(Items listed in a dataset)

=======

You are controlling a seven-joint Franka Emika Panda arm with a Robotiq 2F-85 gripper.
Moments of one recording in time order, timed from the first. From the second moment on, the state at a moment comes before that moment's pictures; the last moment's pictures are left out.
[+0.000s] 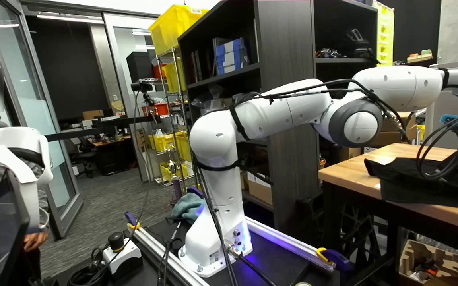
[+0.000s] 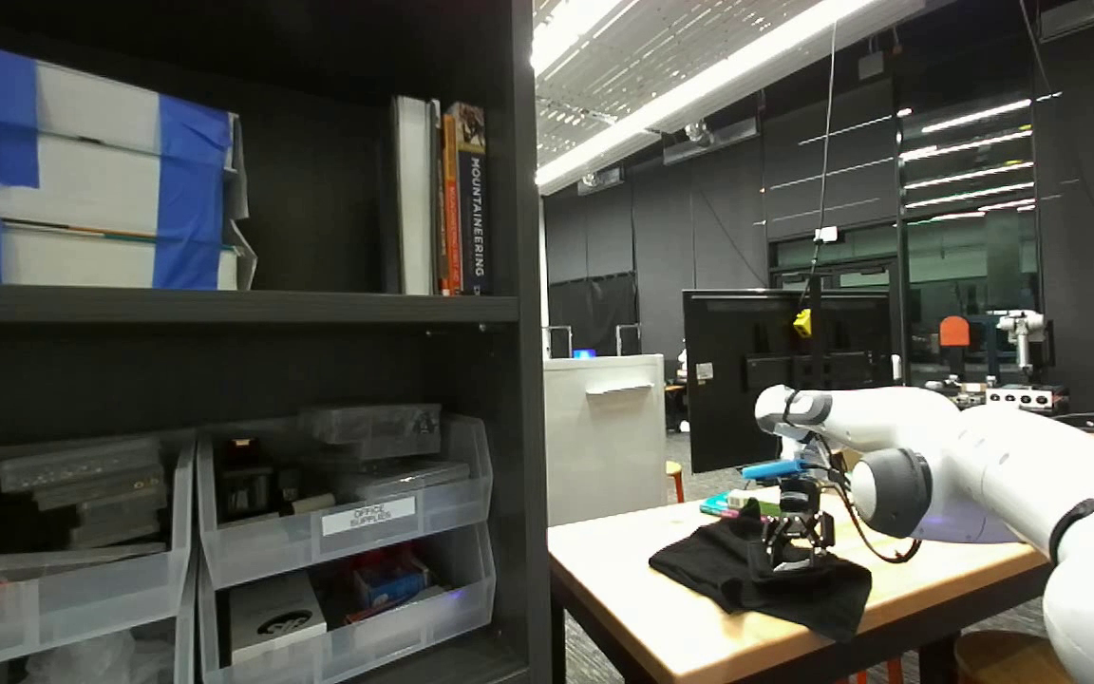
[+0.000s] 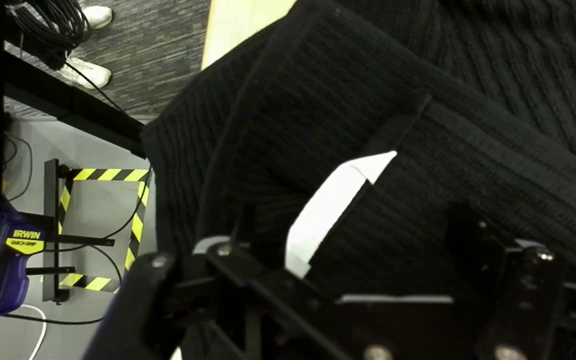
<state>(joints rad) -0.87 1.31 0.03 -0.37 0.30 1.13 1.11</state>
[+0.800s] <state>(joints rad) -0.88 1.30 0.04 -0.37 0.32 1.19 1.11</state>
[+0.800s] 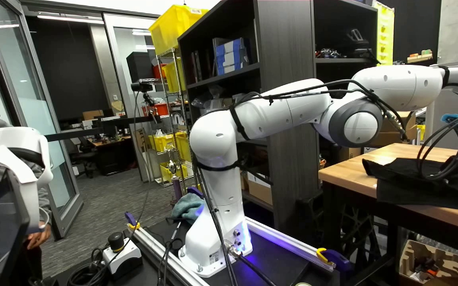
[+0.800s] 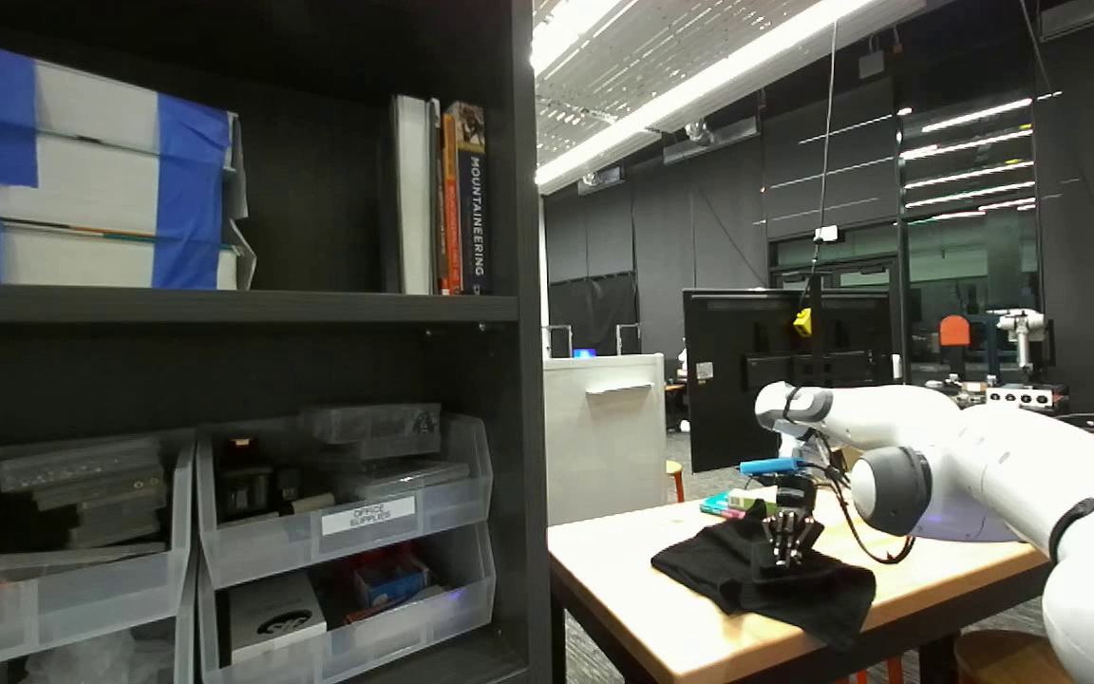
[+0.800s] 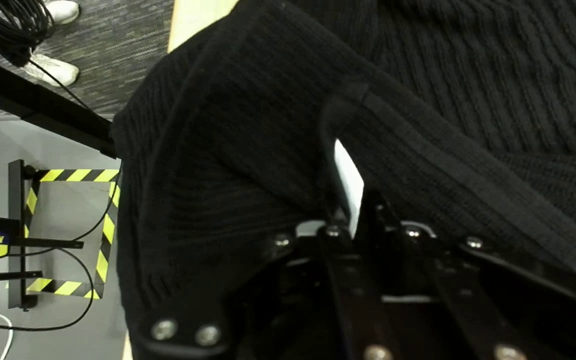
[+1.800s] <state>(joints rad) -1.07 1.32 0.23 -0.38 0.64 1.39 1.30</state>
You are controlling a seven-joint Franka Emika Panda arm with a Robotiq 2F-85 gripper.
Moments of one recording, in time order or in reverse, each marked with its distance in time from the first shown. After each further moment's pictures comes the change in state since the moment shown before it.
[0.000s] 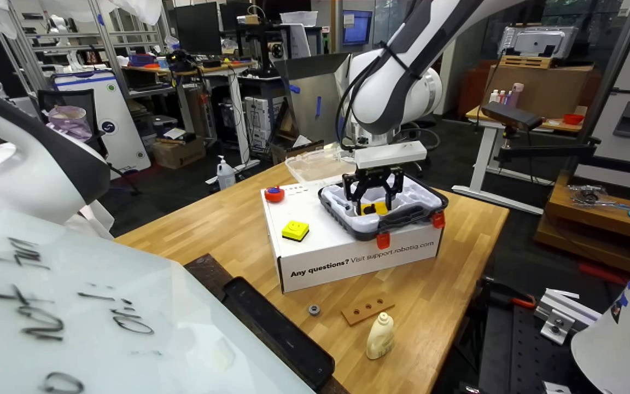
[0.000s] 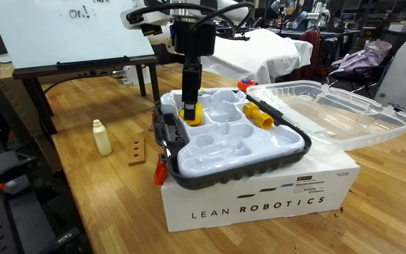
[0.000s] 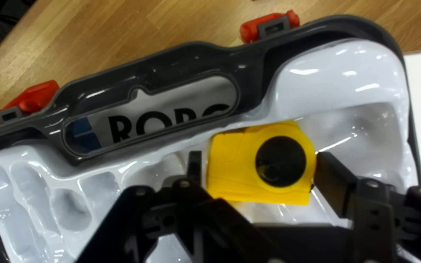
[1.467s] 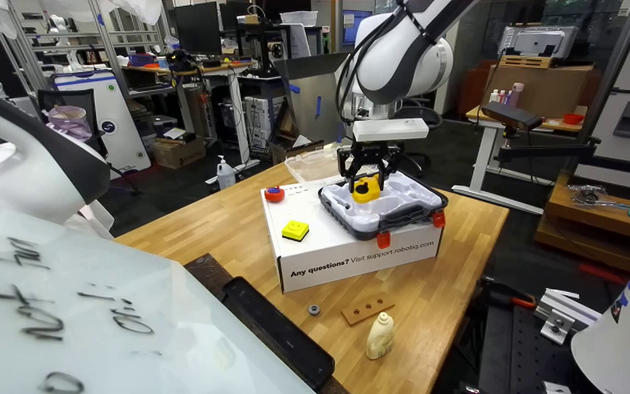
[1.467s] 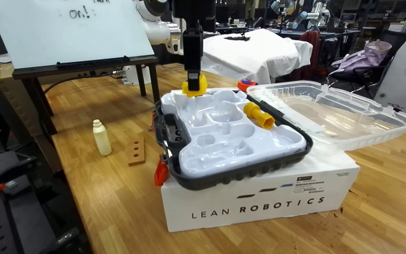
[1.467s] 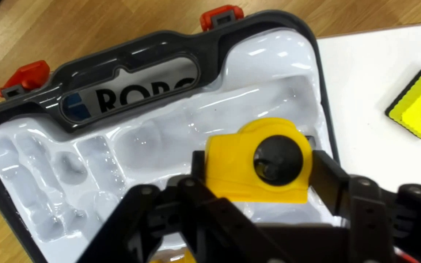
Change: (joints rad) arm 0.003 -0.134 0.006 -0.019 0.014 0.000 -0.001
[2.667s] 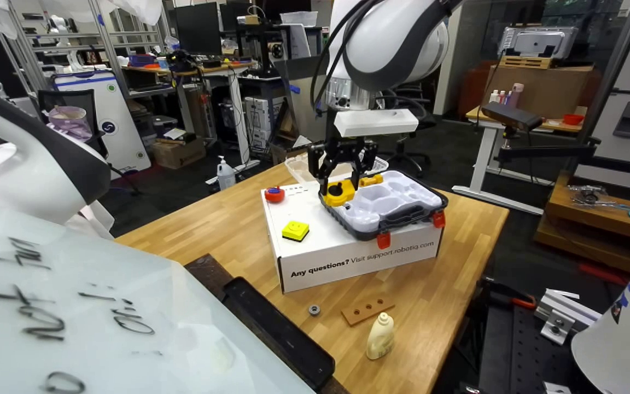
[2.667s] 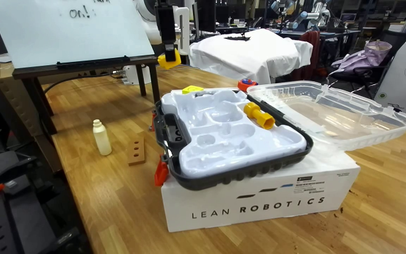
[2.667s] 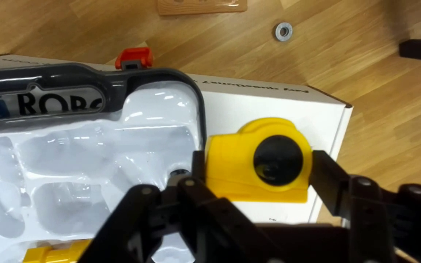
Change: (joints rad) arm 0.069 -0.093 0.126 -0.016 0.010 0.000 -0.053
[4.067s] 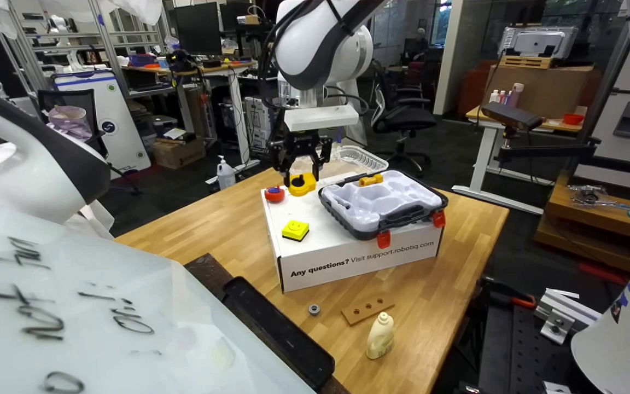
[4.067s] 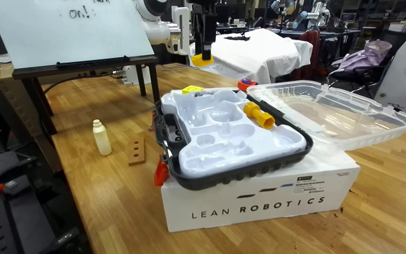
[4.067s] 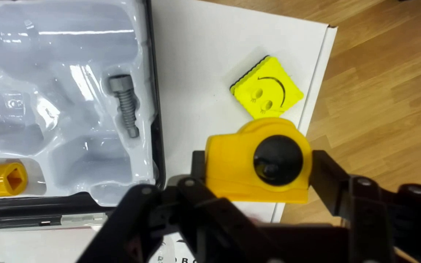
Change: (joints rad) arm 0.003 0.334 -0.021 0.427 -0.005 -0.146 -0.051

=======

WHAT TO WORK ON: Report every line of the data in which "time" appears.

ANSWER FOR THE TASK:
Moments of one recording in time order, timed from the first. From the second moment on, the state at a moment comes before that moment's pictures; the last moment's pictures are left out.
Moments of one recording, in time order or in reverse, each marked with its distance in time from the first shown. After each further moment's pictures comes the change in state since the moment shown before it.

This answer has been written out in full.